__Task description__
All the data should be printed again exactly as written.
▬▬▬
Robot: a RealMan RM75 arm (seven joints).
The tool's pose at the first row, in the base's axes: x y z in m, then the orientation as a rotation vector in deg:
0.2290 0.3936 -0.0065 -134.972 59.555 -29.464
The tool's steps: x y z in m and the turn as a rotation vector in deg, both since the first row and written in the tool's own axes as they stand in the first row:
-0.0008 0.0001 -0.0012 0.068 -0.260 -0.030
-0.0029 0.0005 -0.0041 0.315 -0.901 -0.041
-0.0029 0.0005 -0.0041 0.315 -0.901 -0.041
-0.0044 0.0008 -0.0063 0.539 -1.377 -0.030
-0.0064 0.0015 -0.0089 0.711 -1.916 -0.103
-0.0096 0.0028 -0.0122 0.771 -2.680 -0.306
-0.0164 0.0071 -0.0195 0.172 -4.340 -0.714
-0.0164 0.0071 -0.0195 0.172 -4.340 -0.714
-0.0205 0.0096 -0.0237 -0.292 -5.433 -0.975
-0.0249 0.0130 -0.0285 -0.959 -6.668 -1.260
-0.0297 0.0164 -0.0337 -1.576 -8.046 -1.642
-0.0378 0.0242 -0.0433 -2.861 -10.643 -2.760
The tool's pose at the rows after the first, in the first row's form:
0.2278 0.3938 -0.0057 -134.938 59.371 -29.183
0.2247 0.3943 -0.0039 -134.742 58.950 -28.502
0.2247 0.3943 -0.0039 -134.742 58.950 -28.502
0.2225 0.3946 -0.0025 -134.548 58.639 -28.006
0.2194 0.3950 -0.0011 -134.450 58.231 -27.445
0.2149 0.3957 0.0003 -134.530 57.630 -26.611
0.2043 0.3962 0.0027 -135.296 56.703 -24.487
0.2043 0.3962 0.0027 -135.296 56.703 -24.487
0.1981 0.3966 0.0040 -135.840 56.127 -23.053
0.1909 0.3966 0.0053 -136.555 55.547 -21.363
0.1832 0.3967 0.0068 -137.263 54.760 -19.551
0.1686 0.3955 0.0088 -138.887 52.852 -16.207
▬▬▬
__Result of this task__
Robot: a RealMan RM75 arm (seven joints).
The tool's pose at the first row, in the base's axes: x y z in m, then the orientation as a rotation vector in deg:
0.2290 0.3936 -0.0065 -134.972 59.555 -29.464
The tool's steps: x y z in m and the turn as a rotation vector in deg, both since the first row and written in the tool's own axes as they stand in the first row:
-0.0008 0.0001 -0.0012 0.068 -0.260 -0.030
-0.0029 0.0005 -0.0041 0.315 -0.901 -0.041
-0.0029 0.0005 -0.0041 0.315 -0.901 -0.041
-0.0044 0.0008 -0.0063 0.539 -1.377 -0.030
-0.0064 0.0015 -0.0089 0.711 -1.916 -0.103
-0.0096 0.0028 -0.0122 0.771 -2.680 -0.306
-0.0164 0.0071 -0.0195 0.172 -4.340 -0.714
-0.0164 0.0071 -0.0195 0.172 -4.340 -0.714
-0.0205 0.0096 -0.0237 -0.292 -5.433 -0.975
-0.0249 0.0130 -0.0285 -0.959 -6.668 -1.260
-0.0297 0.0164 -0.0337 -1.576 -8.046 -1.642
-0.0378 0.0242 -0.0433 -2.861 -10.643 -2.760
The tool's pose at the rows after the first, in the first row's form:
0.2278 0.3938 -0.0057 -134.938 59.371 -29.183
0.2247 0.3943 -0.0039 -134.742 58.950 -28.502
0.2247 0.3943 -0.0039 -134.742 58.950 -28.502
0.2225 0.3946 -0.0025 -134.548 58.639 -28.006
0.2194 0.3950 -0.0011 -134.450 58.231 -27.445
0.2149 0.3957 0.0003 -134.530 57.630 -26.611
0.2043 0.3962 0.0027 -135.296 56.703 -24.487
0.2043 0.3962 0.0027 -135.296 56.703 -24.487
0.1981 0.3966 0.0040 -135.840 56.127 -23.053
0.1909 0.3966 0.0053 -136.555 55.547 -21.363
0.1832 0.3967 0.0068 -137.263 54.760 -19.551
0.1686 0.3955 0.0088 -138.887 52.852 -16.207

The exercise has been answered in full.